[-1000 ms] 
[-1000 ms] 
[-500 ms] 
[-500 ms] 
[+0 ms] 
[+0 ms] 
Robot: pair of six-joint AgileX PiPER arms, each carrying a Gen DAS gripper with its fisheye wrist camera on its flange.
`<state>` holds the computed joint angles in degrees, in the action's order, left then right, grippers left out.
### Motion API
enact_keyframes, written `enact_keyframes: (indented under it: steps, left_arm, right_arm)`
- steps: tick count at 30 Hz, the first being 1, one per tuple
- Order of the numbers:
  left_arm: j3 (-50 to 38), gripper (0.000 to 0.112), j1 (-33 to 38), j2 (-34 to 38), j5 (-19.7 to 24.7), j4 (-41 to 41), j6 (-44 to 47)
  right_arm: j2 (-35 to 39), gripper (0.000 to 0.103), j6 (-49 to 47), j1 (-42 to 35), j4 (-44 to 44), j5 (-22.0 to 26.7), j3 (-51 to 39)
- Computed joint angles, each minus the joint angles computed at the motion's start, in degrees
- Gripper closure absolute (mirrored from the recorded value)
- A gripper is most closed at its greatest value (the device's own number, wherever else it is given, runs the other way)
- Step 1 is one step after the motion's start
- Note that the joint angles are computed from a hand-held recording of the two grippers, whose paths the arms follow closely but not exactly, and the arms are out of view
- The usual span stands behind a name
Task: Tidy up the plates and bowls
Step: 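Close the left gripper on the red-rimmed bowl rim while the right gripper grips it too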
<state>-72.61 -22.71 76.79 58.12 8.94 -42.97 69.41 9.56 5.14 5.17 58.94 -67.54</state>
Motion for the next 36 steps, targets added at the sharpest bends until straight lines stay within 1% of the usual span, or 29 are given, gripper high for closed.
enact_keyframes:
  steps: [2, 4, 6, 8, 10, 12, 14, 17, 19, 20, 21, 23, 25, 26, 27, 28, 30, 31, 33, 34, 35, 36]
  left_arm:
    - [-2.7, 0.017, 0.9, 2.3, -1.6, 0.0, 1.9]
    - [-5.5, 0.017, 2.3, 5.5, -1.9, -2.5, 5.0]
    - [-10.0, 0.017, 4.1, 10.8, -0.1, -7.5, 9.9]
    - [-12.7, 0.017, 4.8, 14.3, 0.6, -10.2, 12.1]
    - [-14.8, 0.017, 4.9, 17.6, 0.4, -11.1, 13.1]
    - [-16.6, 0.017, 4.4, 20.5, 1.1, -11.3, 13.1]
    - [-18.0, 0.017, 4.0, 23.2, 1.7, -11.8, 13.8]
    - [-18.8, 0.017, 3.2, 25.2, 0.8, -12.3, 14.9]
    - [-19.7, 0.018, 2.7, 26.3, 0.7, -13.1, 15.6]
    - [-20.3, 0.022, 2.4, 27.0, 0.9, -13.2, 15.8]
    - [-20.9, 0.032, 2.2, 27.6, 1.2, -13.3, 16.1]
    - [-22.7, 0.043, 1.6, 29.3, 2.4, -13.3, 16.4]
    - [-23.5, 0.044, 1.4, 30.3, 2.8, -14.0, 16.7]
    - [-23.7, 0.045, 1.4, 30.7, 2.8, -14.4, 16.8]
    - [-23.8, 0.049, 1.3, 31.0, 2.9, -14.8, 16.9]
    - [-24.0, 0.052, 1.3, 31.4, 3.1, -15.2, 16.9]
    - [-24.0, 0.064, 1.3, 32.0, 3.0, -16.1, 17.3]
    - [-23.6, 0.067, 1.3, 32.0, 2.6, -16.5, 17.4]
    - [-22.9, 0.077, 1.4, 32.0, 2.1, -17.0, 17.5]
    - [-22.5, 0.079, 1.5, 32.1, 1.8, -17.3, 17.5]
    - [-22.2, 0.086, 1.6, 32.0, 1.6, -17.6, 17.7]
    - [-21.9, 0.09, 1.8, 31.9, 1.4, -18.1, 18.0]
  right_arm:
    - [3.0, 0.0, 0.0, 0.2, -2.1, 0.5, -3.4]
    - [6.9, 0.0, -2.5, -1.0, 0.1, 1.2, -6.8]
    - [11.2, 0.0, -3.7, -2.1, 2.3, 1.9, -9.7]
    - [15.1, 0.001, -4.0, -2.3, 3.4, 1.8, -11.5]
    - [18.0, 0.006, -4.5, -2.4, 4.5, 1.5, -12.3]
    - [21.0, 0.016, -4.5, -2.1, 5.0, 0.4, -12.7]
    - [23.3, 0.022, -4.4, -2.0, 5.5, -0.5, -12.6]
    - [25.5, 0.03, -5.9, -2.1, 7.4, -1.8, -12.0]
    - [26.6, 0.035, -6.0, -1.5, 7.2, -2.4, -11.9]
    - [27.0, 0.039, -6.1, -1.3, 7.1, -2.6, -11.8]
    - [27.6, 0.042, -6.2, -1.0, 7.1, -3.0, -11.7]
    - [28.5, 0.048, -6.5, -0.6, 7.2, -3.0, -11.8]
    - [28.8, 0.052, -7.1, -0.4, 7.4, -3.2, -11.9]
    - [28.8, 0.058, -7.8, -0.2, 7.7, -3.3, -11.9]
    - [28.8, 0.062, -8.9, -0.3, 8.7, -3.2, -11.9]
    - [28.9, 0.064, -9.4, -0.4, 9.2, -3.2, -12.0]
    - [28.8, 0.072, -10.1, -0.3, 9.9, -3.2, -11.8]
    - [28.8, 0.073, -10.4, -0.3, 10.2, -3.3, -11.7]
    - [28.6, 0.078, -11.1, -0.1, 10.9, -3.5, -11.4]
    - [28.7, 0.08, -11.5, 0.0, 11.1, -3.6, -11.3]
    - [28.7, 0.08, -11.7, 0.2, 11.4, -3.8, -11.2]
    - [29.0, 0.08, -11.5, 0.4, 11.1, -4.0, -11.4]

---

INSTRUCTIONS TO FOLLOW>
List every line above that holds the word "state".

RESULT BELOW>
`<state>` holds the computed joint angles in degrees, in the action's order, left then right, grippers left out.
<state>-72.61 -22.71 76.79 58.12 8.94 -42.97 69.41 9.56 5.14 5.17 58.94 -67.54</state>

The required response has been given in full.